▶ **Work request**
Could you please return each line of the data that has the word "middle"?

▶ **Stored records**
* * * * *

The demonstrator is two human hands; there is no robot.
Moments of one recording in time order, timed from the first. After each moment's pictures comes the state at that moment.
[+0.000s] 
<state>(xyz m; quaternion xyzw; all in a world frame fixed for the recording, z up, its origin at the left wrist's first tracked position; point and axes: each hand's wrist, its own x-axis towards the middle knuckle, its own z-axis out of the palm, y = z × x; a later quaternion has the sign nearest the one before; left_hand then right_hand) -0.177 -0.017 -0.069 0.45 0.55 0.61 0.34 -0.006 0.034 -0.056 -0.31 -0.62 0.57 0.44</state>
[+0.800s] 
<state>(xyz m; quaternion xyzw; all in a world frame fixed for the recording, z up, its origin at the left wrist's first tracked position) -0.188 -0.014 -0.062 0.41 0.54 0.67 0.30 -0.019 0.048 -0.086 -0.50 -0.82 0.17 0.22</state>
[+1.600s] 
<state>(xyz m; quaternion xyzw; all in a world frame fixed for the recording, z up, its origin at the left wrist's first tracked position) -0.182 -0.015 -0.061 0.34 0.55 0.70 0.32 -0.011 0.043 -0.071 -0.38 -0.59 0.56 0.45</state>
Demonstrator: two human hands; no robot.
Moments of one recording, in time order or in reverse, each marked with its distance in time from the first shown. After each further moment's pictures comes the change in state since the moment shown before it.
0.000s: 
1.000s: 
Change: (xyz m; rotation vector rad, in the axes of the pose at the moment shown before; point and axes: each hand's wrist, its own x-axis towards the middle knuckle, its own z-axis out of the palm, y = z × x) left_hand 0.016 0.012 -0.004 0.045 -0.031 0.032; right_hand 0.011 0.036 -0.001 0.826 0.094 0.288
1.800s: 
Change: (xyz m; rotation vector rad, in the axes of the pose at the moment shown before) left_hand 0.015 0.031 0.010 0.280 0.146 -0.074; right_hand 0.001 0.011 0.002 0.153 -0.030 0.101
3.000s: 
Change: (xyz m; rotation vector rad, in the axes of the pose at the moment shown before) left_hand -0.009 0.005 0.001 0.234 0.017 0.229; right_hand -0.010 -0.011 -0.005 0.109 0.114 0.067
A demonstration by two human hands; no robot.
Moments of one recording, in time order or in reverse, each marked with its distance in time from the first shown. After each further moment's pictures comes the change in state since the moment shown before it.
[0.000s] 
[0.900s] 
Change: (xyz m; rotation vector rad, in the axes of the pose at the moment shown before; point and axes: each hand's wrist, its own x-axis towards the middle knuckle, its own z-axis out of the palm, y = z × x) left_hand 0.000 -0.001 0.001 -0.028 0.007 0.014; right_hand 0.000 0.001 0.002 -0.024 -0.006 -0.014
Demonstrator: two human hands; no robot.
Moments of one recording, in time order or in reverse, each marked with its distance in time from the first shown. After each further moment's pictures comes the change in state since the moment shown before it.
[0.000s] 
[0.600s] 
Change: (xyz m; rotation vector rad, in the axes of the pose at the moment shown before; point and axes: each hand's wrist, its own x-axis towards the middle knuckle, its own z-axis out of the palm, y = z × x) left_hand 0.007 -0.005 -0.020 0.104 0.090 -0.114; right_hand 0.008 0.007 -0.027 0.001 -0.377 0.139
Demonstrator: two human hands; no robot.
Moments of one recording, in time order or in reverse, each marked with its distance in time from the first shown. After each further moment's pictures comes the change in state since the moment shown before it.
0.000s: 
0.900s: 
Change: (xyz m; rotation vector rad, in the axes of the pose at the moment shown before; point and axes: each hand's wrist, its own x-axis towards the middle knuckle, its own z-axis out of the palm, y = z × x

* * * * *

▶ **Answer for the task**
<state>(xyz m; quaternion xyzw; all in a world frame fixed for the recording, z up, its origin at the left wrist's first tracked position; point and axes: each hand's wrist, its own x-axis towards the middle knuckle, its own z-axis out of the palm, y = z × x; a later quaternion has the sign nearest the one before; left_hand then right_hand) -0.177 -0.017 -0.069 0.45 0.55 0.61 0.34 -0.006 0.034 -0.056 -0.31 -0.62 0.57 0.44</state>
Change: (xyz m; rotation vector rad, in the axes of the pose at the moment shown before; point and axes: each hand's wrist, its own x-axis towards the middle knuckle, its own z-axis out of the palm, y = z × x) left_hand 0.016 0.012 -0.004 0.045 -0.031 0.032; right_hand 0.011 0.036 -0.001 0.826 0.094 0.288
Change: (xyz m; rotation vector rad, in the axes of the pose at the moment shown before; point and axes: each hand's wrist, its own x-axis towards the middle knuckle, its own z-axis out of the palm, y = z × x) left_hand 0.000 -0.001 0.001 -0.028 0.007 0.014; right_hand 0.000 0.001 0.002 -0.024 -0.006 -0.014
Change: (xyz m; rotation vector rad, in the axes of the pose at the moment shown before; point and axes: each hand's wrist, its own x-axis towards the middle knuckle, its own z-axis out of the palm, y = z × x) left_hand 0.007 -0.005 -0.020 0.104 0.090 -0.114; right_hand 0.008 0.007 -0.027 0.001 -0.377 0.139
Change: (xyz m; rotation vector rad, in the axes of the pose at the moment shown before; point and axes: each hand's wrist, its own x-axis towards the middle knuckle, its own z-axis out of the palm, y = z × x

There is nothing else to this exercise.